Problem statement: Which lines of the records below contain the word "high"? Report each of them in full.

Dataset content:
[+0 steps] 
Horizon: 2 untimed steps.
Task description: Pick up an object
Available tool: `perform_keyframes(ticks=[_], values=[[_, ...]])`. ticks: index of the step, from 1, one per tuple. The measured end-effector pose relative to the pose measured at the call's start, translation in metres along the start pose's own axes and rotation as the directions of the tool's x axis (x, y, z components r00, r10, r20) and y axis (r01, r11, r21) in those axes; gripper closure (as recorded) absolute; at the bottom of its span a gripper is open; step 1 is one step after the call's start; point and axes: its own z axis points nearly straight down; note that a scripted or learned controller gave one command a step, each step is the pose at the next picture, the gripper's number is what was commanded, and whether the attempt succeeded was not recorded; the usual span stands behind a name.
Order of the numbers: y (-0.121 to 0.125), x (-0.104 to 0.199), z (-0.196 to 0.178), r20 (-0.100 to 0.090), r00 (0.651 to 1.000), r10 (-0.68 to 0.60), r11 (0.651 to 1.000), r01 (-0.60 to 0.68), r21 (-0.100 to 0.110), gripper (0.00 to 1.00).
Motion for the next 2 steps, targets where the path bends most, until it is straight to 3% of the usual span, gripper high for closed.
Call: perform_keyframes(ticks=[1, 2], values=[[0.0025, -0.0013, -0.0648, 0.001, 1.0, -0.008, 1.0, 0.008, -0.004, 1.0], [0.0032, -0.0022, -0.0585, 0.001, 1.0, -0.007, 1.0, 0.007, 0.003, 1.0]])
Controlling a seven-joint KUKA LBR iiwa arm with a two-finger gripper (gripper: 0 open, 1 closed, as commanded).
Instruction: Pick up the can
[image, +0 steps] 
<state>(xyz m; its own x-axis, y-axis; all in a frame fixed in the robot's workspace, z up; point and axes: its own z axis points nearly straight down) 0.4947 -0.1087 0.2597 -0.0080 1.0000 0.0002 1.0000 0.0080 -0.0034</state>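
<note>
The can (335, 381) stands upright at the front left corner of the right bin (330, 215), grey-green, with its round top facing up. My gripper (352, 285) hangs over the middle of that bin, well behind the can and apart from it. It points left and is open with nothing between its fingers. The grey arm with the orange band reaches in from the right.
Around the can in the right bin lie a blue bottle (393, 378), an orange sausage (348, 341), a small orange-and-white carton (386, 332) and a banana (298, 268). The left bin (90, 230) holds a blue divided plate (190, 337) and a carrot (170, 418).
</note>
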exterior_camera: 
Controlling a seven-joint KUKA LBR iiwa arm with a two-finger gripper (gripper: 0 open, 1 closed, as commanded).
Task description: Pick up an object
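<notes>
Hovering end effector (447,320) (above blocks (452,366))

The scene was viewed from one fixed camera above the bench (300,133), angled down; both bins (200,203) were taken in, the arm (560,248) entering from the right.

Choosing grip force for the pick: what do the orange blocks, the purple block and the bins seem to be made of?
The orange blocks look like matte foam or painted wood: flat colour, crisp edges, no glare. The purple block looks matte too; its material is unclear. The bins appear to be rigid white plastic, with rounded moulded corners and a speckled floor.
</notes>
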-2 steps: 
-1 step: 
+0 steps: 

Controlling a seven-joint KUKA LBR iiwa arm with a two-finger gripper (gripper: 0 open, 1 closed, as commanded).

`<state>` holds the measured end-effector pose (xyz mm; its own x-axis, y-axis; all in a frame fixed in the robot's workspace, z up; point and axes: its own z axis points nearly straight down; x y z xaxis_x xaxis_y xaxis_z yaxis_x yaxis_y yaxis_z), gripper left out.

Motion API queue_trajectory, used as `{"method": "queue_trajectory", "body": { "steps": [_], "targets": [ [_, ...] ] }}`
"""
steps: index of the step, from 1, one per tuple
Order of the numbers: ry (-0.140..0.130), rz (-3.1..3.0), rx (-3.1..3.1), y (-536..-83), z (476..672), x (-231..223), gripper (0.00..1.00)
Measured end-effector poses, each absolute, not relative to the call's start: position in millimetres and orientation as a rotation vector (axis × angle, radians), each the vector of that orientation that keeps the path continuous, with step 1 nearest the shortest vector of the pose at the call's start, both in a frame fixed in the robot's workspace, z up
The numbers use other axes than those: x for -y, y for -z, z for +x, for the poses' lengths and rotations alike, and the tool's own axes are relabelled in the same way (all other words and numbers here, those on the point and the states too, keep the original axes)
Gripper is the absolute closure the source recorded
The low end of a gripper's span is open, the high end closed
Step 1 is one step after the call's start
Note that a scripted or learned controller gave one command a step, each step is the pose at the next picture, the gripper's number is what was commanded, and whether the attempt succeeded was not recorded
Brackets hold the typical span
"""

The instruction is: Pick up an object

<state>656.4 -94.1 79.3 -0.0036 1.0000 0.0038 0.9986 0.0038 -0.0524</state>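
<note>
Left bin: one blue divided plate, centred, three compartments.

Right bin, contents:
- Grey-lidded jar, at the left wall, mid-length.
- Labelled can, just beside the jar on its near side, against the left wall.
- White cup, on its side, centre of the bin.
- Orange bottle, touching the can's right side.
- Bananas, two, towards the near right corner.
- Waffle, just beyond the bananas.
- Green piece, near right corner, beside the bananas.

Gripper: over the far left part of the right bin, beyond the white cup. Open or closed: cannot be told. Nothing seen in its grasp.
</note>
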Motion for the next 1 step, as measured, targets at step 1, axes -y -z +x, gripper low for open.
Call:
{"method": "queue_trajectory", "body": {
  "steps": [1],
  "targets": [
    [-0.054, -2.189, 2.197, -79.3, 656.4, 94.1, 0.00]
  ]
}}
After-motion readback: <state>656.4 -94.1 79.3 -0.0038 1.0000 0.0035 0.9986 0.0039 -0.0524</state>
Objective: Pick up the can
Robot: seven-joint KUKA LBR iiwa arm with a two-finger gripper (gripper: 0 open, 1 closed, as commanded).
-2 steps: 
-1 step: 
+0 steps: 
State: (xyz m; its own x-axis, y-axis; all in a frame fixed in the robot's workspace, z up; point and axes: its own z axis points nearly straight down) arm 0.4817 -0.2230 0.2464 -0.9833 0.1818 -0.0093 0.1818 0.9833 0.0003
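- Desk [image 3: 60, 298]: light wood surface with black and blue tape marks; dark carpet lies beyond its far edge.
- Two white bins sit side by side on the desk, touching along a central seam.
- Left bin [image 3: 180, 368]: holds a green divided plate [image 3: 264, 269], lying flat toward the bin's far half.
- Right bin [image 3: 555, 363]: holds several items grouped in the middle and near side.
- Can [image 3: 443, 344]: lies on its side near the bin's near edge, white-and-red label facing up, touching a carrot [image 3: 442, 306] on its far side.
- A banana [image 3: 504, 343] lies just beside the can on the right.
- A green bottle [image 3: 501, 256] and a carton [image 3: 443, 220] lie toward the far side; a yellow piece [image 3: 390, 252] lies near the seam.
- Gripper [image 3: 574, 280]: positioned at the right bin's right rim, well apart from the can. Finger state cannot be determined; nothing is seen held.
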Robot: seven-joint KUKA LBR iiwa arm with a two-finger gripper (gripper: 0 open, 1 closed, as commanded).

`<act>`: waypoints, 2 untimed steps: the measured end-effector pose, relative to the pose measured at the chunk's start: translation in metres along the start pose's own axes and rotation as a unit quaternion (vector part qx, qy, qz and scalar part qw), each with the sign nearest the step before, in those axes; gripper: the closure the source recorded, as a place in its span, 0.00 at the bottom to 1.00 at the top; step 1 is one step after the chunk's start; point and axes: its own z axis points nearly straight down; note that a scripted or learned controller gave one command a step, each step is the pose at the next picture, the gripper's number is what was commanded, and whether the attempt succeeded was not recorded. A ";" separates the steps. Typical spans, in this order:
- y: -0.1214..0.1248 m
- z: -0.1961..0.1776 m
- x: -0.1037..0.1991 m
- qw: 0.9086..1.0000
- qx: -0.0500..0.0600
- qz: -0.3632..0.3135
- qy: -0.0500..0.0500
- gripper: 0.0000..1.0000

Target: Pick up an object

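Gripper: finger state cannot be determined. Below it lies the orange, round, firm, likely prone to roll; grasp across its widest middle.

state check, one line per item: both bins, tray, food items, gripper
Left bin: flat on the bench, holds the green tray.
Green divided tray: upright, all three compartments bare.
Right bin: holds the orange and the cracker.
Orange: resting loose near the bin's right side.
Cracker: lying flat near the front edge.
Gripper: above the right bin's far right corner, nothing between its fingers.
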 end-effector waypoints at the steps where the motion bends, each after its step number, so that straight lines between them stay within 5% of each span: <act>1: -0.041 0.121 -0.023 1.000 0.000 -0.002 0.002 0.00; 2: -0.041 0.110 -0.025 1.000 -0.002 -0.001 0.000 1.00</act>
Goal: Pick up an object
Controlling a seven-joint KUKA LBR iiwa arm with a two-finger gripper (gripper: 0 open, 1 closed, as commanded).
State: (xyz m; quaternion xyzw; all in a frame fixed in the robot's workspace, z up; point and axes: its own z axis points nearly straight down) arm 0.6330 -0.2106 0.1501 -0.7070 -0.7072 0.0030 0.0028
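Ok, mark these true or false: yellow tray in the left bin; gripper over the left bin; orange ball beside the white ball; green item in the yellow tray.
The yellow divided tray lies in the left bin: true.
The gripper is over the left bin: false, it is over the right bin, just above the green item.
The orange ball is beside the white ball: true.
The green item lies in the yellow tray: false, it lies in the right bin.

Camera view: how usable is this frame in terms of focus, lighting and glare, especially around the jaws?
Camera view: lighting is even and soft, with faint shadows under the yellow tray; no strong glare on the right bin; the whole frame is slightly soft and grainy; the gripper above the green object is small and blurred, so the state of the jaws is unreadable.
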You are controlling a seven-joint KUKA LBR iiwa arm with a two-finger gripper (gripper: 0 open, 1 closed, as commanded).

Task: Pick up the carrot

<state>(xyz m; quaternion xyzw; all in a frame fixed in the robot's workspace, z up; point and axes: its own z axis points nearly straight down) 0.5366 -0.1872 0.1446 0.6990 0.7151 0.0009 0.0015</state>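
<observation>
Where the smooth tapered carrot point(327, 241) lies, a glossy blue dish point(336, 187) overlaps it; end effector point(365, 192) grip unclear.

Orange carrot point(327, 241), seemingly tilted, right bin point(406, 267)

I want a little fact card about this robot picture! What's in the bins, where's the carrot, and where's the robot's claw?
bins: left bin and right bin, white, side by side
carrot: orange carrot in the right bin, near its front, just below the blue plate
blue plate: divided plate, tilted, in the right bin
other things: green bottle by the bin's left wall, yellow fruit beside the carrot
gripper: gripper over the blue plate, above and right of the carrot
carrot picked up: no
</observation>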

Expected answer:
Motion for the next 2 steps, targets where the path bends most, until it is straight to 3% of the usual span, gripper high for closed.
The low end of a gripper's span is open, the high end closed

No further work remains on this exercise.